Equally significant for IP practitioners is the enforcement layer. Third-party NIL deals above a threshold must be submitted to a clearinghouse — branded “NIL Go” and administered by Deloitte — that evaluates whether the compensation reflects fair-market value for a genuine endorsement rather than disguised pay-for-play funneled through booster collectives. A newly created College Sports Commission LLC, established by the defendant conferences, polices both the revenue-share cap and the clearinghouse determinations. In intellectual-property terms, the settlement does not merely permit athletes to license their publicity rights; it builds a private valuation-and-approval regime around those licenses, with the explicit goal of distinguishing bona fide NIL transactions from sham ones. That regime is itself a potential antitrust target, a point the parties were plainly aware of even as they signed it.

Open questions

Final approval resolved the class claims but opened at least as many questions as it answered. Title IX is the most immediate: several objectors appealed on the theory that allocating back pay and revenue share predominantly to football and men’s basketball athletes violates federal sex-equity law, and that dispute is now working through the appellate process. The clearinghouse raises its own antitrust irony — a settlement of an antitrust case that empowers a conference-controlled entity to disapprove athlete compensation deals invites fresh Sherman Act scrutiny of the very mechanism meant to enforce the deal. Employment status looms largest of all: House deliberately stops short of declaring athletes employees, yet pending NLRB activity and separate litigation continue to press that question, and a finding of employment would unravel the settlement’s capped, non-collectively-bargained structure. Finally, the cap’s durability is uncertain, because a negotiated ceiling on athlete pay, absent a union and a collective-bargaining exemption, remains vulnerable to the same antitrust logic that produced the settlement in the first place.

Implications

  • Publicity rights now have an institutional buyer. Schools are not merely tolerating athlete NIL deals; they are direct licensees, which transforms compliance, contracting, and valuation practices across college athletics.
  • Valuation becomes the battleground. With a fair-market-value clearinghouse standing between athletes and collectives, disputes will increasingly turn on what an endorsement is genuinely worth — squarely an IP and licensing-valuation inquiry.
  • The cap invites the next antitrust suit. A privately negotiated ceiling on compensation, without a union, sits uneasily beside Alston’s reasoning; expect challenges.
  • Title IX and employment law will shape the next phase. How back pay and revenue share are allocated, and whether athletes are ultimately deemed employees, will determine whether the settlement holds.
  • Other amateur and youth contexts may follow. The template — back pay plus a licensed, capped revenue share for identity rights — could migrate to other settings where institutions monetize individuals’ likenesses.
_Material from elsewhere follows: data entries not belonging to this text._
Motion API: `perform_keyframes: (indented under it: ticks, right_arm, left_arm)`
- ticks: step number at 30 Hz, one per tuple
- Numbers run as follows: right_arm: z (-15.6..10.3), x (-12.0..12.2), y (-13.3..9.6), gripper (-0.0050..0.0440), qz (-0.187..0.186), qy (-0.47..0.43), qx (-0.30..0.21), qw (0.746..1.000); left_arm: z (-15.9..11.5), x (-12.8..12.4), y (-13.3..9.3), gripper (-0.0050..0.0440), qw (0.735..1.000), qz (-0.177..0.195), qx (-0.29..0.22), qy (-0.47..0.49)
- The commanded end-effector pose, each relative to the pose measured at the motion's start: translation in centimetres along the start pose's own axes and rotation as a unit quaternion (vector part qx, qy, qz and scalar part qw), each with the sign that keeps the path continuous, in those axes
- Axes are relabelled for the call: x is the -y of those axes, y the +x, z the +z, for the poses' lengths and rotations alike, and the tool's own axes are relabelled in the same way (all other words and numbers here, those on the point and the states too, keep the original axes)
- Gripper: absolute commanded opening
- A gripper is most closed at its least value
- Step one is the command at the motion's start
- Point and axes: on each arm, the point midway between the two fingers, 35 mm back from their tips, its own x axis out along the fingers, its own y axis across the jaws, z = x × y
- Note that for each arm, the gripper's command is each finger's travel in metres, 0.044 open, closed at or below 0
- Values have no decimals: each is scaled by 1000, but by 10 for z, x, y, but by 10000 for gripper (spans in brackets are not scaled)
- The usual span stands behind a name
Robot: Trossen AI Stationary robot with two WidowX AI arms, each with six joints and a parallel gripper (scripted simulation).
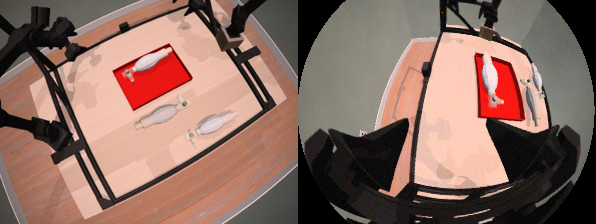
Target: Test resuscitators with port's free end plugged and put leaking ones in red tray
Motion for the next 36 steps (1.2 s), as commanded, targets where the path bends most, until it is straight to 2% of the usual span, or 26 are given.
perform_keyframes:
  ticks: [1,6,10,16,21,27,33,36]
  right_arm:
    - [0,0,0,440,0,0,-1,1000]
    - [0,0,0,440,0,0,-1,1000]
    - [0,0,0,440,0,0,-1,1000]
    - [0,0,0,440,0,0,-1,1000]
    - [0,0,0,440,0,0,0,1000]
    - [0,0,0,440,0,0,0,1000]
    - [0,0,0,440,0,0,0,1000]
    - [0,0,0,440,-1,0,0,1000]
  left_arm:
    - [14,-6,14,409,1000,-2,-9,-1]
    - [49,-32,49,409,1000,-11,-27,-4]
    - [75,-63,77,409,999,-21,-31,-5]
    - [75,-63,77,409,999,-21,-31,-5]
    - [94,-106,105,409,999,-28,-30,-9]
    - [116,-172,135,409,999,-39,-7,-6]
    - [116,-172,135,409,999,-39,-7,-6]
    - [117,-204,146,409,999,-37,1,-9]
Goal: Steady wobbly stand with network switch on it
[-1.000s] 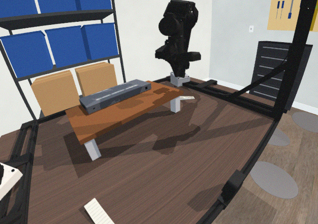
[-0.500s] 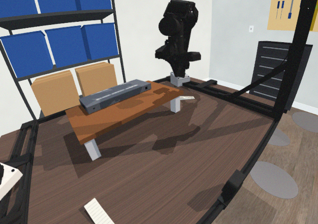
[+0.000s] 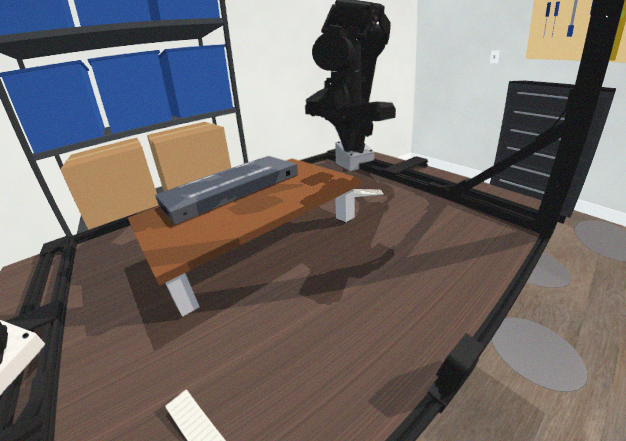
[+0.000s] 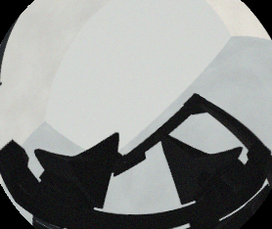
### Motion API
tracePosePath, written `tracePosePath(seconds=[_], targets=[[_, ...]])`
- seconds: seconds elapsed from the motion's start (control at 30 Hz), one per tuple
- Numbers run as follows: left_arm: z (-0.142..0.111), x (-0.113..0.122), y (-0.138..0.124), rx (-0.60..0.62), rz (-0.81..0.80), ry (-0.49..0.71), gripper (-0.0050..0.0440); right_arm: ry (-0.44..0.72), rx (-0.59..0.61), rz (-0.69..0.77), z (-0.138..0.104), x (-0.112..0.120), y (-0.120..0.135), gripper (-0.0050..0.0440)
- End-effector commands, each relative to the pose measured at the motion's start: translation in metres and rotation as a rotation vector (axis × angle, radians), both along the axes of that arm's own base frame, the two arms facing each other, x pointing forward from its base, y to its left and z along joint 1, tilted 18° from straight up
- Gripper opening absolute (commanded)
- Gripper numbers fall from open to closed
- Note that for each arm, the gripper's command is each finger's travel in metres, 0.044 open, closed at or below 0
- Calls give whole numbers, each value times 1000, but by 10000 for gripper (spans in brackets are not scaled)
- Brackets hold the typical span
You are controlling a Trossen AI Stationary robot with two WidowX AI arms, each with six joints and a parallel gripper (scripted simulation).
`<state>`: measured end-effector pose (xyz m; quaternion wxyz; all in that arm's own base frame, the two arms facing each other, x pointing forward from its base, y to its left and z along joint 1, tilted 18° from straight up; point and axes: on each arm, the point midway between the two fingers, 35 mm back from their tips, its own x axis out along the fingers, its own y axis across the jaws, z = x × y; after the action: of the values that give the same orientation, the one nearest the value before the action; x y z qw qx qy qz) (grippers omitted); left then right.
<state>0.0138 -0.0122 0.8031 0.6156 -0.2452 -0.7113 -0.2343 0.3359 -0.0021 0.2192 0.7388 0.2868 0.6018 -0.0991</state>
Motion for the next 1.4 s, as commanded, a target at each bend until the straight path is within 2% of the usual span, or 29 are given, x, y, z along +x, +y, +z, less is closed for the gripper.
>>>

Frequently asked questions

Is House v. NCAA an intellectual property case or an antitrust case? Both. The legal claims sound in antitrust — that NCAA rules unlawfully restrained the market for athlete compensation — but the asset being restrained is the athletes’ right of publicity in their name, image, and likeness. The settlement effectively prices and licenses a publicity interest through an antitrust remedy.

Does the settlement make college athletes employees? No. The settlement was deliberately structured to authorize direct payments without resolving employment status. Whether athletes are employees remains contested in separate proceedings before the NLRB and in other litigation, and a contrary ruling could destabilize the settlement’s capped framework.

What stops a school from paying an athlete unlimited NIL money? Two mechanisms: a per-school revenue-share cap (starting near $20.5 million in 2025-26 and escalating annually) on direct payments, and the NIL Go clearinghouse, which reviews larger third-party deals for fair-market value to prevent collectives from disguising recruiting inducements as endorsements.